Work request >>
Below is a listing; retype exactly the lines between the one containing "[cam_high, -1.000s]" and the one containing "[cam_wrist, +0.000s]", inclusive, minus the pictures.

Provided data >>
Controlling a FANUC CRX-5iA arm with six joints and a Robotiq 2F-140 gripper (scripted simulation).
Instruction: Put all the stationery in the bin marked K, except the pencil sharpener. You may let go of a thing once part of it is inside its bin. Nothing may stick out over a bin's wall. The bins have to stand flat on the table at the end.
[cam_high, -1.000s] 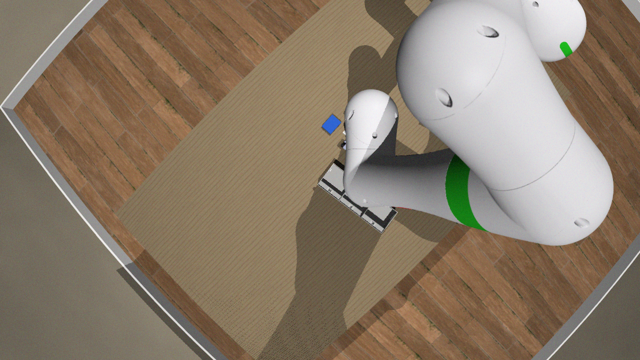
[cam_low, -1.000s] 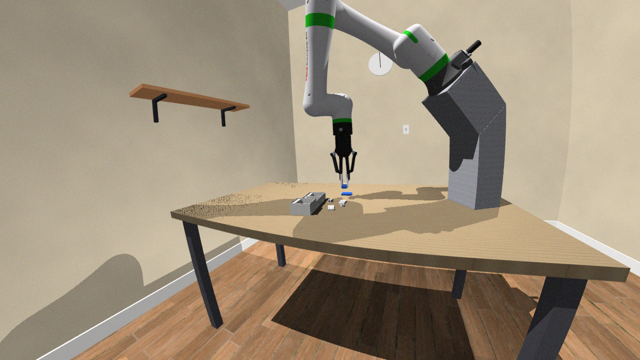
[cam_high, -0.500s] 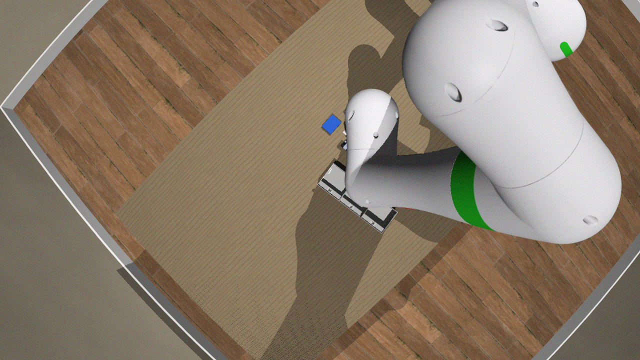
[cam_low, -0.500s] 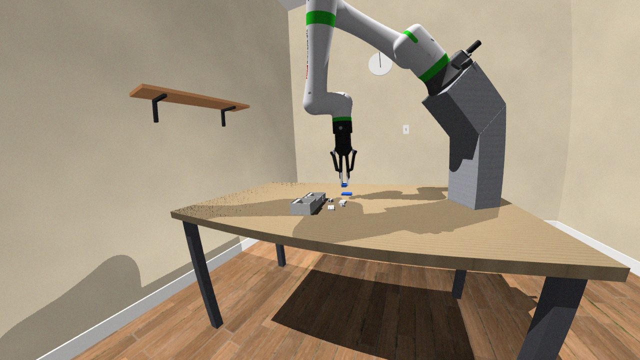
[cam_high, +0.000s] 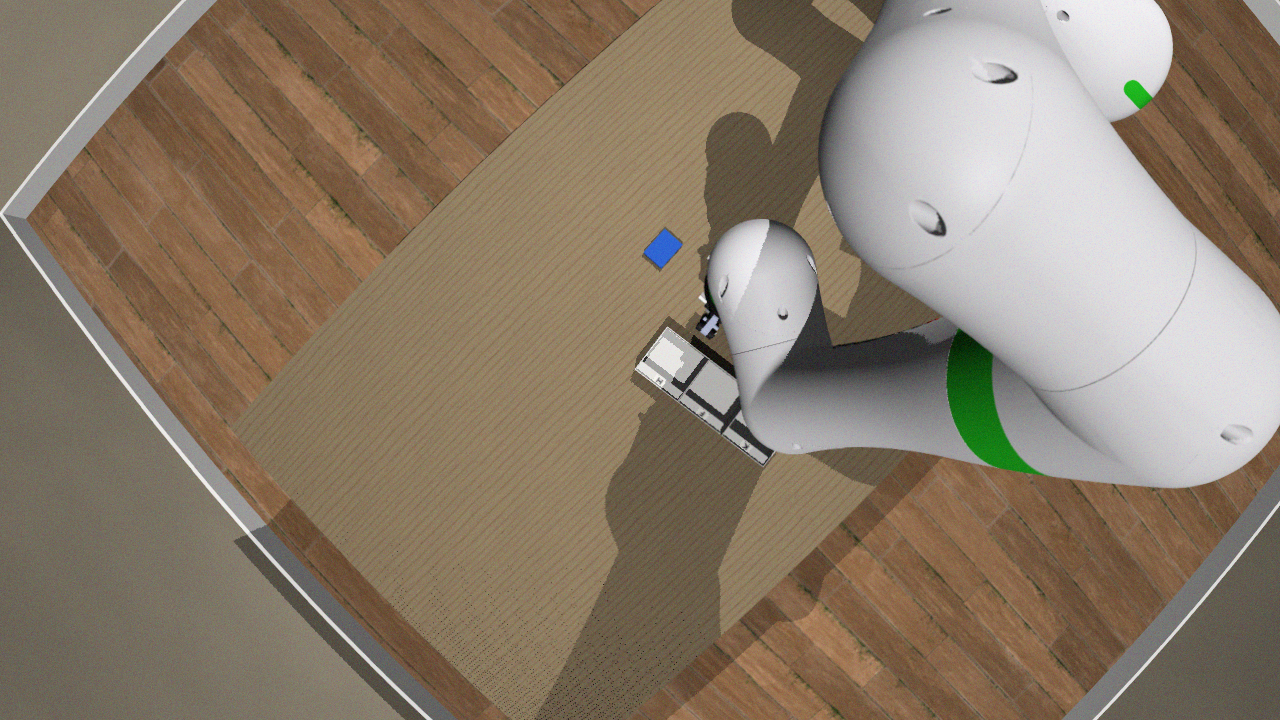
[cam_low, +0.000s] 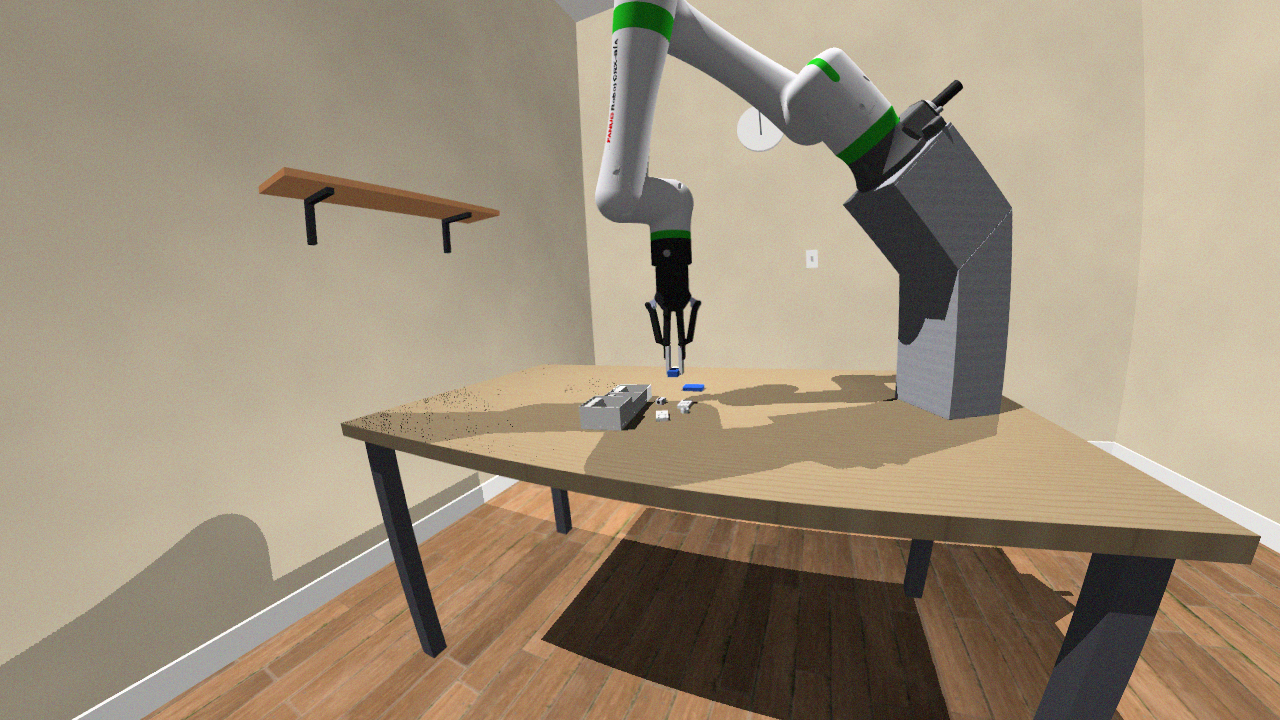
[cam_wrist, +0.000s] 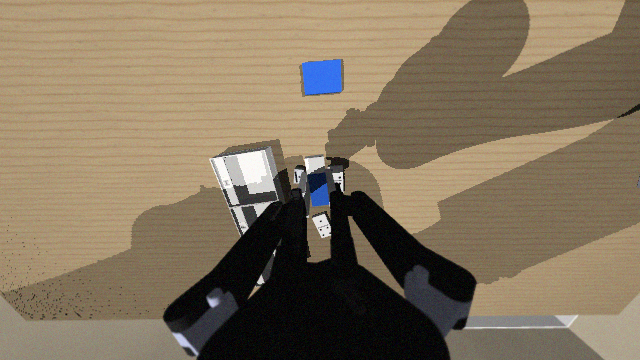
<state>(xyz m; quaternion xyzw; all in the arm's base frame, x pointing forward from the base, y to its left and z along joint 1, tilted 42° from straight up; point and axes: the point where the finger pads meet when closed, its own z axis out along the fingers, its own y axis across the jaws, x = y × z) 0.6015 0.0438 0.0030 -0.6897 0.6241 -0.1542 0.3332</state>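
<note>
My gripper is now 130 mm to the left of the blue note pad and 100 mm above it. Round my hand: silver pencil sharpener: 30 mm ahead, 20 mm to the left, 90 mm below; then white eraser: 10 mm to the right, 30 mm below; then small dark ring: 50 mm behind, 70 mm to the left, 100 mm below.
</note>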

Answer section >>
[cam_high, -1.000s] 
[cam_low, -1.000s] 
[cam_high, -0.500s] 
[cam_low, -0.500s] 
[cam_high, +0.000s] 
[cam_low, +0.000s] 
[cam_wrist, +0.000s] 

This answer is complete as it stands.